Aspatial Logistic Regression Output

For logistic regression, SpaceStat presents the parameter estimates, parameter standard errors and p-values (using a chi-squared distribution). In addition, the output includes the parameter odds ratio along with odds ratio confidence intervals.

Here, we will show the output from a new model focused on predicting lung cancer risk in females in western counties. Recall that as described in the "About" page for logistic regression, we need to use a dependent variable that is binary (takes a numeric "code" value of 1 or 0). So, for the logistic model we have converted a continuous lung cancer risk dataset to a binary dataset (F_LUNG_ABOVE_26) by assigning a 1 to all observations with a risk of 26 or higher (e.g., 26 cases per 100,000 people, roughly the median value for this dataset), and 0 to all lower risks observations. We also have a new independent variable, "SmokevrF", which is the percent of females in the county that have ever smoked, and two of the same independent variables from our Cervix cancer example in the "Perform" page, "PoorCat", a categorical version of the proportion of the population with income below the federal poverty level, and MDratio, the ratio of population size to the number of doctors in each county. In this model, we have not included a squared or interaction term, and have chosen the "medium" category in PoorCat as our reference value, with Reference cell as our Parameterization type.

Next, on the settings page, we chose "logistic" as our model type rather than "linear". The only other change in how we performed the logistic regression compared to the linear cervix cancer example is that we added the word "Logistic" to the model title and to the name of the output folder to help us differentiate them from models and output using the other two model types.

Summary of the model run

After clicking to the run method page and then selecting "Run", we see the following output in the log view, beginning with the summary of the model run.

Fit and significance of the model as a whole

Below the review of the model run information, SpaceStat presents the summary of the predictive ability and significance of the model as a whole for the first time period. The dataset described here only includes one time period, but if you analyzed a set with several time intervals, you would see output for each period.

The first table in the output for logistic regression presents the -2Log-Likelihood table, which plays the same role as the sum of squares in linear regression. The first data column in this table shows the value for the Intercept only model, which is similar to the total sum of squares in linear regression; the second data column shows the result for the Full model, which is akin to linear regression's residual sum of squares. The difference between these is used in a Likelihood Ratio test (the third small table shown in the output, above) to determine the significance of the overall model; the p-value for this test is determined from a chi-squared distribution.

Like the model R-squared and adjusted R-squared values in aspatial linear regression, output for logistic regression includes two measures of the strength of the model's predictive ability: the Cox & Snell and Nagelkerke R-squared values. Thus, the results shown here indicate that our model does a reasonable job (with room for improvement) of predicting the log-odds of a county having a lung cancer rate above our threshold, with fit values of 0.23 (Cox and Snell) and 0.31 (Nagelkerke). The Likelihood Ratio test (bottom table) is highly significant, with a p-value of 0.000003 (note that p-values in regression output are reported as "0.0" if they are smaller than 0.000001).

Significance of individual model parameters

The next table in the output for aspatial logistic regression provides the parameter estimates, standard errors, p-values, odds ratios, and 95% Confidence Intervals (C.I.) for each parameter in the model. See the implementation page for a description of how the P-values are derived. Note that as described in the page on categorical variables in regression, a parameter is estimated for each level of a categorical variable, except for the level that is chosen as the reference value. In SpaceStat, the Odds ratios for categorical variables are presented relative to the category chosen as the reference value, so if, for example, you chose the lowest category as your reference value, they may appear unusually large if you are used to interpreting output from other software programs that calculate odd relative to the "mean" category.
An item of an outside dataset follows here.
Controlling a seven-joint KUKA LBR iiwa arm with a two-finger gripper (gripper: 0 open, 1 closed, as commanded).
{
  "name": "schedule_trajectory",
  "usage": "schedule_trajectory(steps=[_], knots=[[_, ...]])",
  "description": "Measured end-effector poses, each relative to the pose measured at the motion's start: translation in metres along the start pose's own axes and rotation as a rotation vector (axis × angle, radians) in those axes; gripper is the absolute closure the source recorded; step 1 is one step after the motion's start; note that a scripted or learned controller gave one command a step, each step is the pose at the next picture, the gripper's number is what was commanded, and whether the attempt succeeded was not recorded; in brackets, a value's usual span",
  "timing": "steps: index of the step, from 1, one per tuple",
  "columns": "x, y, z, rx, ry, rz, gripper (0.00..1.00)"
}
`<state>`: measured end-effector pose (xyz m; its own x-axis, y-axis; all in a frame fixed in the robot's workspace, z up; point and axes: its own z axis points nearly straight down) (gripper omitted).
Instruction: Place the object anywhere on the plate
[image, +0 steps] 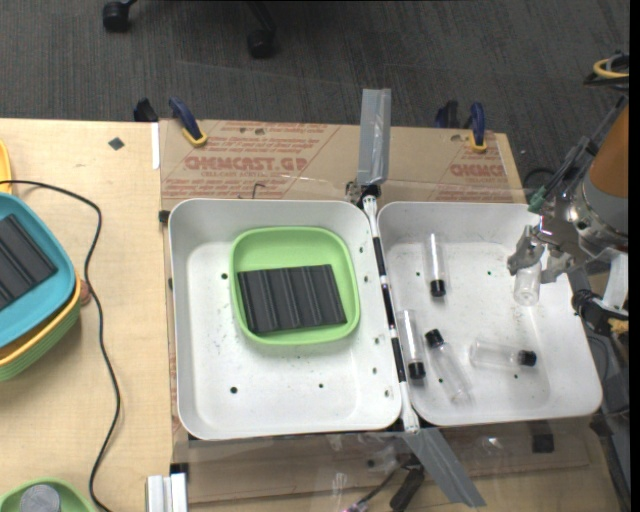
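A green square plate (342, 262) with a dark ribbed insert (291, 298) lies in the left bin (200, 330). Over the right bin's (570, 390) right side, my gripper (531, 262) is shut on a clear tube (527, 287) that hangs upright below the fingers, just above the bin floor. Several more clear tubes with black caps lie in the right bin: one upright in the picture (435, 262), one along the left wall (409, 343), one slanted (447, 367) and one lying sideways (497, 355).
A raised divider (383, 290) separates the two bins. Cardboard (260, 155) and clamps (186, 120) sit behind the bins. Teal and yellow stacked trays (35, 290) and a black cable (100, 330) lie on the bench at left.
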<state>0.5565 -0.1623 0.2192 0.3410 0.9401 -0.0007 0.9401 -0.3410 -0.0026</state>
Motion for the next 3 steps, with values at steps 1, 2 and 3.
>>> schedule_trajectory(steps=[1,2,3], knots=[[0.0,0.0,0.0,0.0,0.0,0.0,0.0],[-0.002,-0.044,-0.063,0.0,-0.002,0.147,0.0],[-0.028,-0.06,-0.078,0.0,-0.002,0.332,0.0]])
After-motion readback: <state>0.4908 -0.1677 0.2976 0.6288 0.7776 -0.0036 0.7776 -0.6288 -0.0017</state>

This p-value represents the smallest level of significance that would lead to rejection of the null hypothesis that the parameter estimate equals zero. Similar to what we found in the linear regression output, here the intercept and the two continuous variables are significant, with the smoking-related variable having the highest p-value. Neither of the parameter estimates for our categorical variable, PoorCat, was signficant. The next column to the right of the p-value shows the Odds ratio, which is the regression parameter exponentialized. The 95% Confidence Intervals are obtained from the regression parameters' standard error.

Table of correlation coefficients

Finally, the last table produced as part of the output for aspatial logistic regression shows the correlation coefficient for each pair of numeric variables in your model. This is helpful for understanding how different independent variables are related, and can be used to identify terms that could be dropped from the model due to high correlation with other terms (colinearity).
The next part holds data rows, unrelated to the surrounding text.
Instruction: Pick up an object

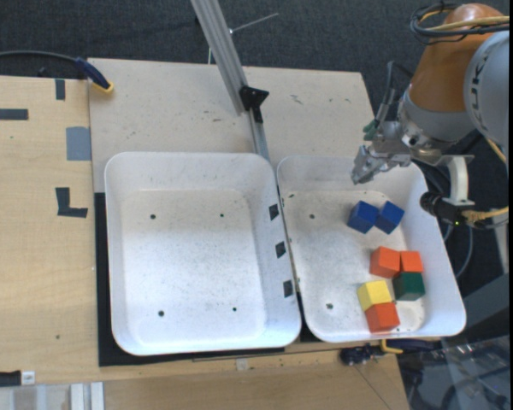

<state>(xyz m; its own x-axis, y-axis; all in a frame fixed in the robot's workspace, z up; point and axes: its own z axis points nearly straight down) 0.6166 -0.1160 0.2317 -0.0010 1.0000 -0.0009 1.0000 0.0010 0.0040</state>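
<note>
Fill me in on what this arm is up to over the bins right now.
A grey and orange robot arm reaches in from the right, and its gripper hovers at the far end of the right bin, beyond two blue blocks. Nothing is between its fingers that I can see. Nearer the front of the same bin sit two orange blocks, a green block and a yellow block, clustered together. No block has been picked up yet.

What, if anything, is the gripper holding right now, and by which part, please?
Nothing is held. The gripper hangs over the far end of the right bin, with nothing between its tips; the blue blocks lie on the bin floor, apart from it.
</note>
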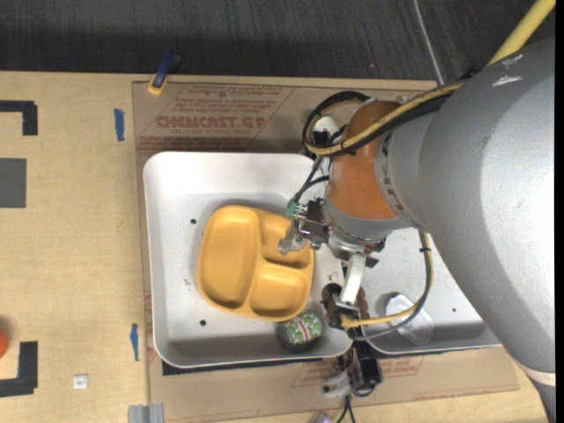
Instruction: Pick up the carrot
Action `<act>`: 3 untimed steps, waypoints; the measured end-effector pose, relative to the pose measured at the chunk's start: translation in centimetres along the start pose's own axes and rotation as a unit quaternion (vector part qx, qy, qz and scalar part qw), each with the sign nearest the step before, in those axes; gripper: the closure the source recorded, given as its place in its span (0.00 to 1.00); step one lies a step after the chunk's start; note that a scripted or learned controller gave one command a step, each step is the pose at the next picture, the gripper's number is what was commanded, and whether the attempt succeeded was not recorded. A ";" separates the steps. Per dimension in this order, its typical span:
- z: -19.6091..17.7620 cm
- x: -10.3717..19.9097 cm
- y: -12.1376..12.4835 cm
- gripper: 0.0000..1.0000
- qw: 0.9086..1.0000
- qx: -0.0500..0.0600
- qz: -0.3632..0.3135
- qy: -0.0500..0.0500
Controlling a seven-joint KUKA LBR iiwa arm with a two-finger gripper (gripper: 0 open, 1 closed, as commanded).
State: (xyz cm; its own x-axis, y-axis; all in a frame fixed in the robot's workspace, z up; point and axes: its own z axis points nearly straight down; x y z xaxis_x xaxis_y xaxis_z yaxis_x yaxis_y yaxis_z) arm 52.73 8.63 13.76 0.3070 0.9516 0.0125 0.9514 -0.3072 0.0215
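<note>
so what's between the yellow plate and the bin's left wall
Only bare white bin floor, from yellow plate to left wall, in the camera view.

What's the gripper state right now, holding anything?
Gripper: cannot be told; it sits over the yellow tray, with no carrot seen in it.

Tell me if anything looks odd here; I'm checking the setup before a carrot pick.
The yellow divided plate lies askew in the left bin. A green patterned object sits wedged against that bin's near rim. I can't make out a carrot.

Yellow divided tray (256, 270) in left white bin (172, 236), green patterned ball (300, 331) by tray's lower-right corner.
</note>
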 end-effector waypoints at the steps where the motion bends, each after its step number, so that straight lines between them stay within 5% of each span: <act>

In this example, there is a only a 0.22 correlation between MDratio and SmokevrF; this level of relationship would likely not raise the "red flag" of colinearity.

Note that these values may differ from correlation coefficients presented in the graph statistics window due to the effect of missing values. In the case of the regression model, the correlation will not include data from ANY of the variables at observations where one or more value is missing, while only missing values in the two datasets being compared will influence the correlation coefficient in the graph statistics window in a scatter plot.